Requirement: From the listing below, return every line with the string "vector" in it.

Data extract:
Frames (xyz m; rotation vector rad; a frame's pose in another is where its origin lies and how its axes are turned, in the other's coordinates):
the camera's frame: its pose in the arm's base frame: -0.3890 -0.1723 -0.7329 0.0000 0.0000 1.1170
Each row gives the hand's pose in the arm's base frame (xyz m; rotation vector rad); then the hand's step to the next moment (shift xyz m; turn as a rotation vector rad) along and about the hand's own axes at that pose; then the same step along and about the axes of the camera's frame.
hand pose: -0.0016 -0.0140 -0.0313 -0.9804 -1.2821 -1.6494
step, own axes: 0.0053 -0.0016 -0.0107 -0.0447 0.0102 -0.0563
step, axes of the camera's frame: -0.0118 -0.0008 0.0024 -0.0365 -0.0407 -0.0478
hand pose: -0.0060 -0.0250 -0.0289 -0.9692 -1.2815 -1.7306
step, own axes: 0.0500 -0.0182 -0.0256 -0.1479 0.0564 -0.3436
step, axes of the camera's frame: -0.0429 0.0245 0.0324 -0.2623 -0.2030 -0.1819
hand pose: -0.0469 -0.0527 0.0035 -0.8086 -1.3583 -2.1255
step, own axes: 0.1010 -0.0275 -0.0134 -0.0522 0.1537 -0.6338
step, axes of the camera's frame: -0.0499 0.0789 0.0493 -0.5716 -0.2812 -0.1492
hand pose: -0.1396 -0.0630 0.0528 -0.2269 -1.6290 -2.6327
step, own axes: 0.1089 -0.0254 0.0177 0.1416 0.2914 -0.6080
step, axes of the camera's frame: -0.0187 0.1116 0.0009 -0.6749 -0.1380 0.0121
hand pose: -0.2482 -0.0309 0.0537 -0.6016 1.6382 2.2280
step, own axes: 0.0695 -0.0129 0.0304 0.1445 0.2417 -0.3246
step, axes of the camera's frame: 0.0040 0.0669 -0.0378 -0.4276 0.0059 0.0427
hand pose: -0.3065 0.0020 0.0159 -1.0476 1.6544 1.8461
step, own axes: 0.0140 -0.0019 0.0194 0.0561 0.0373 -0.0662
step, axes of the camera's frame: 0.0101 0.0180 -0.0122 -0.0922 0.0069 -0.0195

Answer to the exercise:
Frames (xyz m; rotation vector rad; a frame's pose in another is where its origin lies and how its axes are turned, in the other's coordinates):
Each row gives the hand's pose in the arm's base frame (xyz m; rotation vector rad); then the hand's step to the next moment (shift xyz m; turn as a rotation vector rad) along and about the hand's own axes at that pose; then the same step along and about the axes of the camera's frame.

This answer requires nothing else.